Is there a way to make the aliases in my bash profile available through ! (ideally) or, at the least, using %%bash?

Upvotes: 4

Views: 3993

Answers (1)

David Marx
David Marx

Reputation: 8558

This seems to work (python3, modified from a hack I found in a jupyter issue)

import subprocess

lines = subprocess.check_output('source ~/.bash_profile; alias',shell=True).split(b'\n')
manager = get_ipython().alias_manager
for line in lines:
    line = line.decode("utf-8") 
    split_index = line.find('=')
    cmd = line[split_index+1:]
    alias = line[:split_index]
    cmd = cmd[1:-1]
    print ("ALIAS:{}\t\tCMD:{}".format(alias,cmd))

    manager.soft_define_alias(alias, cmd)

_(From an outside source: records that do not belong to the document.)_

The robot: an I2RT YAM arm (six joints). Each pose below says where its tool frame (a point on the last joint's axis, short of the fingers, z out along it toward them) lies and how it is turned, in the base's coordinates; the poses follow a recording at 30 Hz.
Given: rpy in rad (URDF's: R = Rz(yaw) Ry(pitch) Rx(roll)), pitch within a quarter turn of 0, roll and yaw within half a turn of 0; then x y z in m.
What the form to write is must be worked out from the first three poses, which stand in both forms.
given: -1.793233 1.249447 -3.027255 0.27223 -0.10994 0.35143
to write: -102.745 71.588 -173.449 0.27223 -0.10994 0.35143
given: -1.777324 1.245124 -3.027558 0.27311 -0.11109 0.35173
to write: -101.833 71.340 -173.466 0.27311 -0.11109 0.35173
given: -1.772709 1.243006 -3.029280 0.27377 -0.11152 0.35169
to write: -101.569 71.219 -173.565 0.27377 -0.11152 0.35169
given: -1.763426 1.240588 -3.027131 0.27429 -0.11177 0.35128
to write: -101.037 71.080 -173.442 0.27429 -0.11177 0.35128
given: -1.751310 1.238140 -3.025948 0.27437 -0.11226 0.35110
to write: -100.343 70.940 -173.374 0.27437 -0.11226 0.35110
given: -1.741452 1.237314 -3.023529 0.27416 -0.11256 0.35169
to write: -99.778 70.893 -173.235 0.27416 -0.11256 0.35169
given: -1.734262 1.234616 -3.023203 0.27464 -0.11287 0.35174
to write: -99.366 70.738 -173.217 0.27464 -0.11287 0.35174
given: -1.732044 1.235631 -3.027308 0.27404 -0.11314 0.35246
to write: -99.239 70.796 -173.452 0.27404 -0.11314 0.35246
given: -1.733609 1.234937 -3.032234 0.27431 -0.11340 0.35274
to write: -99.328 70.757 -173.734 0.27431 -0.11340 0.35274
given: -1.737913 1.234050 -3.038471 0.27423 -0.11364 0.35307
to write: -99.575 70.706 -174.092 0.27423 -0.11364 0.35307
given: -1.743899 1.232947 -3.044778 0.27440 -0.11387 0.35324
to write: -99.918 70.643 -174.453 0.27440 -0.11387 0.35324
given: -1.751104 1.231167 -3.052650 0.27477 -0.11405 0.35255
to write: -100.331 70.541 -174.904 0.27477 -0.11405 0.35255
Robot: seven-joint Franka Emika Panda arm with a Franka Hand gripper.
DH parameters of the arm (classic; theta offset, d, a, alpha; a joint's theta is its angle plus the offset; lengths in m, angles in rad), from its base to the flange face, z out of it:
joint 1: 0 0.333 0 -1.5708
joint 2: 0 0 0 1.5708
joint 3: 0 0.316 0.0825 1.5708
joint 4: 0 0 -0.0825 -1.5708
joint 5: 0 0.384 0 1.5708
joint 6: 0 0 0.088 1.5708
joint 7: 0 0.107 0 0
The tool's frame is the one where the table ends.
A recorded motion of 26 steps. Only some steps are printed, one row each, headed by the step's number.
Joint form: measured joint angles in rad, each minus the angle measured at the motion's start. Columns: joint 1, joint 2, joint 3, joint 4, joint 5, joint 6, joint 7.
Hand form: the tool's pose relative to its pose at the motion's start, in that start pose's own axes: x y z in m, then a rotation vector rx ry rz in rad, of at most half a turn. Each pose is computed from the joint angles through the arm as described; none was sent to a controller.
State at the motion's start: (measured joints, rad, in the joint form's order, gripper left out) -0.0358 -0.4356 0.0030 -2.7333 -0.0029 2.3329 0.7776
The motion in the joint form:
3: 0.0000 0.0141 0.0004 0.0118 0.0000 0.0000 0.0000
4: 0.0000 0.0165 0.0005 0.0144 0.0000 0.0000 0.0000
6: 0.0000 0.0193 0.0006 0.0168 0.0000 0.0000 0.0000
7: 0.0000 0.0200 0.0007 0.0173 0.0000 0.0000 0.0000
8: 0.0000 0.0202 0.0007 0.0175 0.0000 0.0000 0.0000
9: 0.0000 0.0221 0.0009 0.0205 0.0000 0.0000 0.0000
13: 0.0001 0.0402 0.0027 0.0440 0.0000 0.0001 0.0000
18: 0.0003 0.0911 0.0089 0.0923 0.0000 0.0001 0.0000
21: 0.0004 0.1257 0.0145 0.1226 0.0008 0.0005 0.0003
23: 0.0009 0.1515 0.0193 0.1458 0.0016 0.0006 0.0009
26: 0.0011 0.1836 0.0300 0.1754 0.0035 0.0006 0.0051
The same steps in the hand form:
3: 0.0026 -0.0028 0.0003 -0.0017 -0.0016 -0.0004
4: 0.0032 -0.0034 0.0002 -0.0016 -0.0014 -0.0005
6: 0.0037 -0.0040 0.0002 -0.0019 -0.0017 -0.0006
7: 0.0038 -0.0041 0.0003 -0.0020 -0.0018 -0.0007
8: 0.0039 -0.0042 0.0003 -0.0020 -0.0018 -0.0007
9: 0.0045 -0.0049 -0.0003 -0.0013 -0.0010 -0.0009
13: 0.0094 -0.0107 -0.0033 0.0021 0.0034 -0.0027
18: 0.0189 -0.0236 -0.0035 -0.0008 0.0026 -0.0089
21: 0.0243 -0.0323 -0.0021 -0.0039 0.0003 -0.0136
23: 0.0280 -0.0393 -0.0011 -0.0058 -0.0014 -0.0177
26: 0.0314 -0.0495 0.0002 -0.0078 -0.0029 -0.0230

Here's another alternative, which is less a solution than a workaround: you can define aliases locally to the notebook using the %alias magic, and make those aliases available in the future using the %store magic. More alias trickiness here: https://github.com/ipython/ipython/wiki/Cookbook:-Storing-aliases

More on the %store magic here: http://ipython.readthedocs.io/en/stable/config/extensions/storemagic.html

The next step is hacking the %store magic to persist these aliases: https://github.com/ipython/ipython/blob/master/IPython/extensions/storemagic.py


For posterity, here are the results of some experiments I ran before finally finding a solution:

I sourced my .bash_profile in a %%bash cell. From within that cell, I was able to interrogate the values of variables I defined in my .bash_profile, and was able to list aliased commands by invoking alias. However, I was still not able to use aliased commands. Additionally, variables defined in my .bash_profile were only accessible inside the cell with the source call: trying to access them in subsequent %%bash cell didn't work, and the alias command also failed. More interesting still: if I sourced using !, I wasn't able to interrogate variables defined in my bash profile nor list my aliases with ! shell commands in the same cell.

Suffice it say, the %%bash magic is finicky.